Молитва — это обращенность к Богу, поэтому в молитве человек учится любить Бога. Если человек молится правильно, то исполнение евангельских заповедей открывается перед ним как истинная жизнь, через них он ощущает, как благ Господь. Молитва без исполнения заповедей превращается в бесплодный труд. В то же время без молитвы невозможно исполнить евангельские заповеди, ведь Господь сказал: «Без Меня не можете делать ничего» (Ин. 15, 5). И опять: молитва, когда человек небрежет об исполнении заповедей, уподобляется посаженному на каменистой почве дереву, которое не может пустить корней.

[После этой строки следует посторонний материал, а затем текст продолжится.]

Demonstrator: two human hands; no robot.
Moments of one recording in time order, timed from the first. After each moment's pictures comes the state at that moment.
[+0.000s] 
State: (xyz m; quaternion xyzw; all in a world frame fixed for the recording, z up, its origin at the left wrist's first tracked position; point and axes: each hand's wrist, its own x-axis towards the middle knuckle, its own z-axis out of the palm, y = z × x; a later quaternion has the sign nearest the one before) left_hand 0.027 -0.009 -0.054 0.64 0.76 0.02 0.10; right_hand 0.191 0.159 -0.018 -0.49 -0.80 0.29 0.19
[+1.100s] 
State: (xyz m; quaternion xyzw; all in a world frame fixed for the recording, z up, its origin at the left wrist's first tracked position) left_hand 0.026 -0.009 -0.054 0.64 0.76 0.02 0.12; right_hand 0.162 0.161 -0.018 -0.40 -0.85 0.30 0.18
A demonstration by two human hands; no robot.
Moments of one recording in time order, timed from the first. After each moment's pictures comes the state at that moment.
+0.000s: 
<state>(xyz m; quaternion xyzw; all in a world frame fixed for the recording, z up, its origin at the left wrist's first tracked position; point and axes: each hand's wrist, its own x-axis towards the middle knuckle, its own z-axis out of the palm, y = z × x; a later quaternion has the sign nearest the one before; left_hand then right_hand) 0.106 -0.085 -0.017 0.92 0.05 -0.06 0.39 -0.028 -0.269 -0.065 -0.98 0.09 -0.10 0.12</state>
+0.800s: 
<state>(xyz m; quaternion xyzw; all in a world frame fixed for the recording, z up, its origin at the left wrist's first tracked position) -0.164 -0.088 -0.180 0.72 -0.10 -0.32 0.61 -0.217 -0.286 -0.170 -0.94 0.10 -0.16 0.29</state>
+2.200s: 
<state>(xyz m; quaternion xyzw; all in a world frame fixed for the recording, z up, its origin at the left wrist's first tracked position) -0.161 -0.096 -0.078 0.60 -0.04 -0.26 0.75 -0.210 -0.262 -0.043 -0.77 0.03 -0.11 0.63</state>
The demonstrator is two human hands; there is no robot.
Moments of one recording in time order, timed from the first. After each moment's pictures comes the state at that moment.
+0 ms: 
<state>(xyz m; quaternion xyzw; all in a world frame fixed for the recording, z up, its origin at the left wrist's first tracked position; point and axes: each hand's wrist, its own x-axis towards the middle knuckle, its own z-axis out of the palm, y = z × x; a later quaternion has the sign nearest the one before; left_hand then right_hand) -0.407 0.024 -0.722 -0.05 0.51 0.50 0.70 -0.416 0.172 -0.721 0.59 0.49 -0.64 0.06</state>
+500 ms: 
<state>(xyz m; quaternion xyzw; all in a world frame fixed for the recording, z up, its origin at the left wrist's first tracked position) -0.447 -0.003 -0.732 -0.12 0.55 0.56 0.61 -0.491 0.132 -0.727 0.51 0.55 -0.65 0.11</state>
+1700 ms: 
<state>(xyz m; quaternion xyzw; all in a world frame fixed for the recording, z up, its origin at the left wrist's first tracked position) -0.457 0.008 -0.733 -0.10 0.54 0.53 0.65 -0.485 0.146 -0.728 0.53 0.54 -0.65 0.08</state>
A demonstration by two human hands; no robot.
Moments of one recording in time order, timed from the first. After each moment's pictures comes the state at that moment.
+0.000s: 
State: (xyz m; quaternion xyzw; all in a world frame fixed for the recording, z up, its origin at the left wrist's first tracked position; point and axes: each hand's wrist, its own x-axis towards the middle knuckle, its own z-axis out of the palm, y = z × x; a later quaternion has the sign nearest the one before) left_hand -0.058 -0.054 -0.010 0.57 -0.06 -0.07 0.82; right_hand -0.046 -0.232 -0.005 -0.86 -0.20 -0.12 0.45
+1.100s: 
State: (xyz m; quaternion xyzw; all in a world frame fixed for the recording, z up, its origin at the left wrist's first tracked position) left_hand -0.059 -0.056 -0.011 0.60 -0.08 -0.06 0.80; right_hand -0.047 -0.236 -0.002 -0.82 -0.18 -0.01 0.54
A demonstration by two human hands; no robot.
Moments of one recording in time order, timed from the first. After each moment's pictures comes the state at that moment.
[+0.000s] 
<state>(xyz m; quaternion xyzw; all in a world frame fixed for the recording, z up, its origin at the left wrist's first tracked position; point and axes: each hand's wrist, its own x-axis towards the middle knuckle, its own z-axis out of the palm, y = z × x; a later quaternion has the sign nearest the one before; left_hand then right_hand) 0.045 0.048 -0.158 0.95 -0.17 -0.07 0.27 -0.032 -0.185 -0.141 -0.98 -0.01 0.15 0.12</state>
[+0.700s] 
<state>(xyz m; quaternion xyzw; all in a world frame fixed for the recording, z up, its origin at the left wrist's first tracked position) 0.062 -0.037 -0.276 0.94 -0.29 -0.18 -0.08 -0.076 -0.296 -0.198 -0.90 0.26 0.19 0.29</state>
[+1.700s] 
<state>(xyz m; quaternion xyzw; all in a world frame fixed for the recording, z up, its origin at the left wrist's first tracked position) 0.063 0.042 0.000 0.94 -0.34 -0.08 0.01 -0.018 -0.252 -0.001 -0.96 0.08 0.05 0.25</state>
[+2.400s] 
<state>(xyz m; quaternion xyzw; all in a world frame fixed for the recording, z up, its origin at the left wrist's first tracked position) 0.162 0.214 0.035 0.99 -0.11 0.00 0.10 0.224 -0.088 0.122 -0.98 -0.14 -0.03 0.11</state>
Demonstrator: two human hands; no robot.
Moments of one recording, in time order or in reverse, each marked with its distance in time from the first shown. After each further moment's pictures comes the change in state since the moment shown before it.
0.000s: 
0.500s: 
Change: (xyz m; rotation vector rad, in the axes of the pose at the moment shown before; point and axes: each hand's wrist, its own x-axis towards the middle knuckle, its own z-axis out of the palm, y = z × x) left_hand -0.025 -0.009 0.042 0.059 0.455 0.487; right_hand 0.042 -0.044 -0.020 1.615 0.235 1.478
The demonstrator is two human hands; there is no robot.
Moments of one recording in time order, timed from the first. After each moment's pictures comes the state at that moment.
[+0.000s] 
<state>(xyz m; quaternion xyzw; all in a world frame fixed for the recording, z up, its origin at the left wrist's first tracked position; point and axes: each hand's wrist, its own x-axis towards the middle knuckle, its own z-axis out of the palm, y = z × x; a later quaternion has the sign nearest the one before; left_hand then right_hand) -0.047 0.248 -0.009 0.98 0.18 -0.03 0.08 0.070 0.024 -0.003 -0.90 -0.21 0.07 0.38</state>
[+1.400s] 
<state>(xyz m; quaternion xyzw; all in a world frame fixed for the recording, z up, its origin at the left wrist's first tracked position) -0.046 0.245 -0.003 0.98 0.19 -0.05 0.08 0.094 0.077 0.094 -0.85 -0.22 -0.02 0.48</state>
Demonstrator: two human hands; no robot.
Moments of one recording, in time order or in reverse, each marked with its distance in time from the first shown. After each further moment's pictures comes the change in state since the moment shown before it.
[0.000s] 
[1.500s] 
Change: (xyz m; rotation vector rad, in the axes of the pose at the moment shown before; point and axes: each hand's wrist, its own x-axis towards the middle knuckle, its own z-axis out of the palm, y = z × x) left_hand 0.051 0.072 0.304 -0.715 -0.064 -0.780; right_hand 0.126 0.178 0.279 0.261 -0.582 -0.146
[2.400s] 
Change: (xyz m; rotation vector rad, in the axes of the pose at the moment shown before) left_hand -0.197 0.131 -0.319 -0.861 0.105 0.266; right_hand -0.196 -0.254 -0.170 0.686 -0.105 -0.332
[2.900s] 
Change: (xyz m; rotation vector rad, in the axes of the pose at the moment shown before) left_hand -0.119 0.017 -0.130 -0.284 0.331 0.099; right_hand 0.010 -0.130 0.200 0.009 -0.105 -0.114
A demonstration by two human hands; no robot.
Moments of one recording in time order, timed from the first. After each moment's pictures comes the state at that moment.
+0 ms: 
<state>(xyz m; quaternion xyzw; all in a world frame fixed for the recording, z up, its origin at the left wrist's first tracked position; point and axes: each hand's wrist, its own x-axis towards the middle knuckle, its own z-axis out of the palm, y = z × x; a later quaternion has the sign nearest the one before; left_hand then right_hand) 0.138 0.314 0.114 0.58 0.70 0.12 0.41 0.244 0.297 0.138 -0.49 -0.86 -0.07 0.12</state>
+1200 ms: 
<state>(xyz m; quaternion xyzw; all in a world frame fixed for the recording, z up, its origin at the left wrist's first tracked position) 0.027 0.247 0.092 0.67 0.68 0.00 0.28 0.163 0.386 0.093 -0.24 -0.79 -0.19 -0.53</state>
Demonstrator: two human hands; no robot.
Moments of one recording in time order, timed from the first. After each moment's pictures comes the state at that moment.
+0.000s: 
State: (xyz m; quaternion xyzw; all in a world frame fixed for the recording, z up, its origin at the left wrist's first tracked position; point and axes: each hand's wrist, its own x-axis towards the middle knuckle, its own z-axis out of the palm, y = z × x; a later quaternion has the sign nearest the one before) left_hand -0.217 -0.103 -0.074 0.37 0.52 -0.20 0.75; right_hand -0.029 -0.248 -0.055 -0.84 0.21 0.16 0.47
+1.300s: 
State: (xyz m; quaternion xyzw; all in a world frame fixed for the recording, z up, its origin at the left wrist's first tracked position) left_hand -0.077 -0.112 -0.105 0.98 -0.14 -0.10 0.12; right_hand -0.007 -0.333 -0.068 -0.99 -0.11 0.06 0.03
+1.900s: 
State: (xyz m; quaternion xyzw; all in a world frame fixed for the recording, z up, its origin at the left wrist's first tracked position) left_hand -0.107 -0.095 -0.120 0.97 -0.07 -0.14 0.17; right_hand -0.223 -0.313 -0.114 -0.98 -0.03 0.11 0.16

Молитва — самое большое искусство и в то же время самая простая вещь, как прост детский лепет, когда ребенок говорит: «Мама», — чувствуя ее присутствие, ее тепло, ощущая всей душой, что без матери жизнь его невозможна. В молитве самое главное — не потерять чувство присутствия Бога как живой Личности. Когда это чувство есть, то для молитвы нет нужды во внешних механизмах, тогда человек благодарит Господа за самый дар молитвы, за то, что он может возвести око сердца к Тому, Кому с трепетом поклоняются ангелы.